The 2020 Presidential Primary is still months away, yet local election commissions are already working at a fever pitch to get ready.

St. Louis County gave 5 On Your Side a rare glimpse behind the scenes to show how they are making sure our elections are safe.

When it comes to election security, there are protections you can see like the ballot room, that requires election workers from both parties to scan their ID at the same time, just to get the door open.

"There’s never anybody alone in one of these rooms. There’s always a bipartisan team together," says Eric Fey, the Democratic Director of Elections for St. Louis County.
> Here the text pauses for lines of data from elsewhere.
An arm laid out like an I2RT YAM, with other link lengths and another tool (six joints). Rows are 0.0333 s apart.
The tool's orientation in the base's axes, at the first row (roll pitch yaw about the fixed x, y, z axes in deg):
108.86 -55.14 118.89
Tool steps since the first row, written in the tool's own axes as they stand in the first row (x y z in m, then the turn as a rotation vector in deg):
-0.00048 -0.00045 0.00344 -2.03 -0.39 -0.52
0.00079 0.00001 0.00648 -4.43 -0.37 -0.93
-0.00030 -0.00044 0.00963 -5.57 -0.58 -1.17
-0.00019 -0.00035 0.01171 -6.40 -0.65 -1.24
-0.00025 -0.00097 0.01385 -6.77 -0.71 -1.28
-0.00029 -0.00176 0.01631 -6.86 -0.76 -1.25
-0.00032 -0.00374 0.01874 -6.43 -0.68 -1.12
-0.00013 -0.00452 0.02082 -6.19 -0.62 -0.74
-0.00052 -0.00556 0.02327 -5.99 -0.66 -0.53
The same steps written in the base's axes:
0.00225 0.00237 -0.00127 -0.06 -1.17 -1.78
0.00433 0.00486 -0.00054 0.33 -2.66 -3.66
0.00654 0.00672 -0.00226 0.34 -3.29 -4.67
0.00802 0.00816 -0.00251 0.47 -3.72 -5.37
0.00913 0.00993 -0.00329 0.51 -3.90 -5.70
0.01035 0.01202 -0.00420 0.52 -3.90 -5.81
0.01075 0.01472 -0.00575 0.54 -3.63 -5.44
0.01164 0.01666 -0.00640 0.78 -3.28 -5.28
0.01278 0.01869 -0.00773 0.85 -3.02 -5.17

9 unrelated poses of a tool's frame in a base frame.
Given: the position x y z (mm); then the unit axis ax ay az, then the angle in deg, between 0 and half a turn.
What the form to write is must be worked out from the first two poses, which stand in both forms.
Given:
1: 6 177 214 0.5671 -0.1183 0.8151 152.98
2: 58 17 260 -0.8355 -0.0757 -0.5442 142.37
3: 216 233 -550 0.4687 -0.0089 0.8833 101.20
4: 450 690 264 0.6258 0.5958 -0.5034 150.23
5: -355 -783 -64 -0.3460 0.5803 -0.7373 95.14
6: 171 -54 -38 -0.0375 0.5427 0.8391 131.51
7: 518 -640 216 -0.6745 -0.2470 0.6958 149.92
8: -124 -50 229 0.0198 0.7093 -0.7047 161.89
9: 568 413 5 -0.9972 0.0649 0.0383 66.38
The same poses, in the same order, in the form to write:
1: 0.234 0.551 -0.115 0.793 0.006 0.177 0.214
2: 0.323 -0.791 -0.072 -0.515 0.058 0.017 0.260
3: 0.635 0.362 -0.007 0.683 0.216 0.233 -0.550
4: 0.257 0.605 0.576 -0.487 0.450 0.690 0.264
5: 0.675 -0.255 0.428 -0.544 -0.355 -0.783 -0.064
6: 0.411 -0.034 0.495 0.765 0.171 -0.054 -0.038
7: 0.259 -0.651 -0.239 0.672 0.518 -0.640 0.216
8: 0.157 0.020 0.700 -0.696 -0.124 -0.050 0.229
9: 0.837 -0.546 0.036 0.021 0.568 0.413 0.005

Fey said most of the safeguards for fair and safe elections happen deep within computer hard drives.

"We have worked with the Missouri Secretary of State and the Department of Homeland Security to make sure we’re doing everything we can here, to make that system as secure as possible," he said.

Back in 2016, the Russia misinformation campaign got all the headlines, but many forget they also targeted election systems in all 50 states.
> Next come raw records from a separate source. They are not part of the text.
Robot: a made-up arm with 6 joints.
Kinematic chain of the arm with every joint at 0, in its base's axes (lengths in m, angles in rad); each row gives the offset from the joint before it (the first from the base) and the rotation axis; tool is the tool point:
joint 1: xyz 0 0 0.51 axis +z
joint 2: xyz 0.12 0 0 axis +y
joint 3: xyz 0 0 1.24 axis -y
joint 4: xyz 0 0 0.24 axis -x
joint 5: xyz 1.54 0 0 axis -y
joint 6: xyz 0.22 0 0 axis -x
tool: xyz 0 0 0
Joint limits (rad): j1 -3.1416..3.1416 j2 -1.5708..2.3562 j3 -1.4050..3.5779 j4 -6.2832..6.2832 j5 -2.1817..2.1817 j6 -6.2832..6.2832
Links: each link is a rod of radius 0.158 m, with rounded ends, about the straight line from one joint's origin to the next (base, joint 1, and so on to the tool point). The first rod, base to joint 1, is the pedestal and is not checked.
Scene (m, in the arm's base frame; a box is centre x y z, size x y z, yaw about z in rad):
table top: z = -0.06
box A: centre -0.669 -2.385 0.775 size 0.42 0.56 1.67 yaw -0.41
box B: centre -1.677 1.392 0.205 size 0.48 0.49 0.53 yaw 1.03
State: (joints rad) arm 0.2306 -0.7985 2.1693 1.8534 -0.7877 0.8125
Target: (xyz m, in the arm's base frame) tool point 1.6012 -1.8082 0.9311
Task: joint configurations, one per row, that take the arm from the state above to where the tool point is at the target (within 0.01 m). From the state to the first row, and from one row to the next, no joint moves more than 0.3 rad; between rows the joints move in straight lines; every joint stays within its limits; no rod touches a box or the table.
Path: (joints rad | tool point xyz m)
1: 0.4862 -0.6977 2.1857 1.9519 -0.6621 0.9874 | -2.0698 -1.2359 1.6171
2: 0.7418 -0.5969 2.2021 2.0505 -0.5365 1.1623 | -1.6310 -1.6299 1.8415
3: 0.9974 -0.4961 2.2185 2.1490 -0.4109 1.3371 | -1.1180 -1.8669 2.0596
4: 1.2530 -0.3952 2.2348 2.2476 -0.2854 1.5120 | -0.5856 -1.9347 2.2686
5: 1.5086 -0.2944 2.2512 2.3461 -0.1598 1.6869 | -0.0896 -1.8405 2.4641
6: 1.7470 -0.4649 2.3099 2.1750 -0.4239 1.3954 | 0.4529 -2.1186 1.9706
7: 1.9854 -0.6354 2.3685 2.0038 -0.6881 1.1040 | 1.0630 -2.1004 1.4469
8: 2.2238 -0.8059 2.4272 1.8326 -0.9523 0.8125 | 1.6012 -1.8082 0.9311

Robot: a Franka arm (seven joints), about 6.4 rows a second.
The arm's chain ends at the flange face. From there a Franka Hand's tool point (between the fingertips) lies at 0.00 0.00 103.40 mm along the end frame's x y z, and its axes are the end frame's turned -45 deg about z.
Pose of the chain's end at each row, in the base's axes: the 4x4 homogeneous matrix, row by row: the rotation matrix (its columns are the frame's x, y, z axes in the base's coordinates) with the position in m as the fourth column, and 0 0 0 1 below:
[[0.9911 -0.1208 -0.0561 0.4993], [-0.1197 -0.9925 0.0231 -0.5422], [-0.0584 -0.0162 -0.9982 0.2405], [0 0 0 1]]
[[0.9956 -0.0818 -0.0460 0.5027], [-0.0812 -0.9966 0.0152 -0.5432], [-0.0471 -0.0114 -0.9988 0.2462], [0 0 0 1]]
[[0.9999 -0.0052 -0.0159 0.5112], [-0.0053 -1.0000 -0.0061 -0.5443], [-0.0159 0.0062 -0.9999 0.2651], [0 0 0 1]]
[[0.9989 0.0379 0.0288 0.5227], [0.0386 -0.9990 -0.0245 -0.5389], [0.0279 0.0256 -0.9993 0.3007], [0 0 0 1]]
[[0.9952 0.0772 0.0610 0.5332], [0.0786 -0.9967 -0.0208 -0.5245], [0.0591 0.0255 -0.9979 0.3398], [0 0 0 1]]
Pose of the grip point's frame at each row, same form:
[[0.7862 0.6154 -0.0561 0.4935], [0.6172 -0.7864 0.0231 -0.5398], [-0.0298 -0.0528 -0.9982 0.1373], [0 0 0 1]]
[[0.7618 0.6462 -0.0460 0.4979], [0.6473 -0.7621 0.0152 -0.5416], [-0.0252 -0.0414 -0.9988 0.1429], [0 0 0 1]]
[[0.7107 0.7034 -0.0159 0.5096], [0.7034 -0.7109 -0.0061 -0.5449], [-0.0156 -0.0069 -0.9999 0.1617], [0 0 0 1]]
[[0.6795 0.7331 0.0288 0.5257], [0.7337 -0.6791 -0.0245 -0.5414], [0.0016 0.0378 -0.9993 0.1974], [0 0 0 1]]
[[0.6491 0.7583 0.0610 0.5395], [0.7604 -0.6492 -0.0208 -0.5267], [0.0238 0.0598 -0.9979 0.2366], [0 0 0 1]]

"So since then, every state including Missouri and most counties have taken additional steps to secure their voter database," said Fey.
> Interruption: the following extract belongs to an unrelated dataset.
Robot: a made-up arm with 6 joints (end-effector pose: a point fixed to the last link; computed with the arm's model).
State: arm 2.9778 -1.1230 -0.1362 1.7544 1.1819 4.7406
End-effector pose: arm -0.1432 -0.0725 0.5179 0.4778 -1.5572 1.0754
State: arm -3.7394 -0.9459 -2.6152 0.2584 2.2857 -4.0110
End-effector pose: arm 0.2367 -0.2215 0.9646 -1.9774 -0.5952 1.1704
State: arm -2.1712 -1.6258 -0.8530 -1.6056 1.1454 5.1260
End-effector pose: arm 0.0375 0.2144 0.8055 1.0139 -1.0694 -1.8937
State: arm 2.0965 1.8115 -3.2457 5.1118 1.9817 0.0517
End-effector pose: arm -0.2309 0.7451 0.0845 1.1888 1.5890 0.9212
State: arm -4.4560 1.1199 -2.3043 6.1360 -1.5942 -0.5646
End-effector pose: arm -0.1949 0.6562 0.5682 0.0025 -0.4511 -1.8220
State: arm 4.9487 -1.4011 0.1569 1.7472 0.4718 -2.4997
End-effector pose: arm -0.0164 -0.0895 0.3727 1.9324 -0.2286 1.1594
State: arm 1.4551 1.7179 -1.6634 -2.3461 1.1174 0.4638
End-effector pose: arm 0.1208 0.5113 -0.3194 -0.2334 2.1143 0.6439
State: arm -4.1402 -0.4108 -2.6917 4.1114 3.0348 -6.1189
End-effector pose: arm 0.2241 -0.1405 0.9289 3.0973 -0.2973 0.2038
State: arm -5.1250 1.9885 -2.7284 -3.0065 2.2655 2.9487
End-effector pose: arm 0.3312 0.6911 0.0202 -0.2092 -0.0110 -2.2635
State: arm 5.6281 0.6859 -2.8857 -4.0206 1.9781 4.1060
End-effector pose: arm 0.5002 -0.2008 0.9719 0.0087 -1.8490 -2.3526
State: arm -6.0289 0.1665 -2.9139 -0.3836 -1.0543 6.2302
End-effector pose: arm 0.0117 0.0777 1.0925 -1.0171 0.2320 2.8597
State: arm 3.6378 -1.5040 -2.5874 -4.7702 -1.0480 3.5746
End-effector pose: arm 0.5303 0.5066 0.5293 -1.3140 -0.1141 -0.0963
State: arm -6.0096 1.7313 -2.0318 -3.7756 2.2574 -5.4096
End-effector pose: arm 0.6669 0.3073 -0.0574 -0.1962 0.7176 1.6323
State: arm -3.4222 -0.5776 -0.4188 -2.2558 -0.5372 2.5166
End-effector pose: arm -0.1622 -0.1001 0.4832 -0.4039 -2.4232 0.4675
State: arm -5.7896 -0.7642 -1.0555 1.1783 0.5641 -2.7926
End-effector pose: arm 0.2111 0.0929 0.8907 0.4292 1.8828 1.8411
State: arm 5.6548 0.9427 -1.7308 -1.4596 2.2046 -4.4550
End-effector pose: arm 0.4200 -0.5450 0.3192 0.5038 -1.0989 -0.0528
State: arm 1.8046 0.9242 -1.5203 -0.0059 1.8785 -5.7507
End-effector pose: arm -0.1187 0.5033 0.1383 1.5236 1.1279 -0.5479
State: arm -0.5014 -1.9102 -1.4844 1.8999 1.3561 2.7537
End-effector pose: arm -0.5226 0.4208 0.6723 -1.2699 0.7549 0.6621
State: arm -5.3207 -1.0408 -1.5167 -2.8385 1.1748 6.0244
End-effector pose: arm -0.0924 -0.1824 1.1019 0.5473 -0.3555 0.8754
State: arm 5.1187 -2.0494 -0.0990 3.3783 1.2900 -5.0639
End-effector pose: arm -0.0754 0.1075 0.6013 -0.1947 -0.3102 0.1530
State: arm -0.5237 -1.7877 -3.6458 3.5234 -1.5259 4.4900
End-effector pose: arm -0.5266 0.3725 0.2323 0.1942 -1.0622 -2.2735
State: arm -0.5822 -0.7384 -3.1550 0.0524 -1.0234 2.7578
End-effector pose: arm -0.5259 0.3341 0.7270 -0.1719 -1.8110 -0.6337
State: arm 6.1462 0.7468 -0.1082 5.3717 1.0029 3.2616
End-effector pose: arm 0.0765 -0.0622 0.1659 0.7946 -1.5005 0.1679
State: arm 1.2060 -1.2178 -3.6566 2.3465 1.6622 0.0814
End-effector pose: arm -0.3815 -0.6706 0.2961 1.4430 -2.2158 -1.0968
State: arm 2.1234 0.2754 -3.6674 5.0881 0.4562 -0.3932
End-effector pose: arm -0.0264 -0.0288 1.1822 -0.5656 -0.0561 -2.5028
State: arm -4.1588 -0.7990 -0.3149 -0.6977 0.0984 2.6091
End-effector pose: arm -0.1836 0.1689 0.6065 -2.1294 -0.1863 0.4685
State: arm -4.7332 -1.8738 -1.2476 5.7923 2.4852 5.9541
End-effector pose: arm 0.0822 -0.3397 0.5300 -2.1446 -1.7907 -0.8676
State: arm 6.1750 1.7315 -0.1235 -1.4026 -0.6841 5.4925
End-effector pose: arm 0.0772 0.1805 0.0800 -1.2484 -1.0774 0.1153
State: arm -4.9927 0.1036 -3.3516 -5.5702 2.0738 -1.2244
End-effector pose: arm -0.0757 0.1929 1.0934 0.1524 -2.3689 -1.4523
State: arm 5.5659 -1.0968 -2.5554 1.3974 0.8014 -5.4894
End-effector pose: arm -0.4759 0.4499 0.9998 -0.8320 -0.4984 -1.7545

Those upgrades includes brand new voting machines. In many ways, it'll feel like back to the future.

The new machines print paper ballots. They made the move because it's more secure and the machines allow you to print your specific ballot, so there's no mix-up.

Fey said the most detrimental threat to the safety of our elections is also something you can't see, uncertainty.

"[Bad] actors in 2016 just wanted to sow doubt in people’s minds that the election wasn’t secure, and that’s really what this meeting about is tonight, to reassure that sense of confidence," Fey said.

Fey says, in addition to enhanced security, the new voting machines will save taxpayers about $3-4 million by converting all of the machines back over to paper ballots.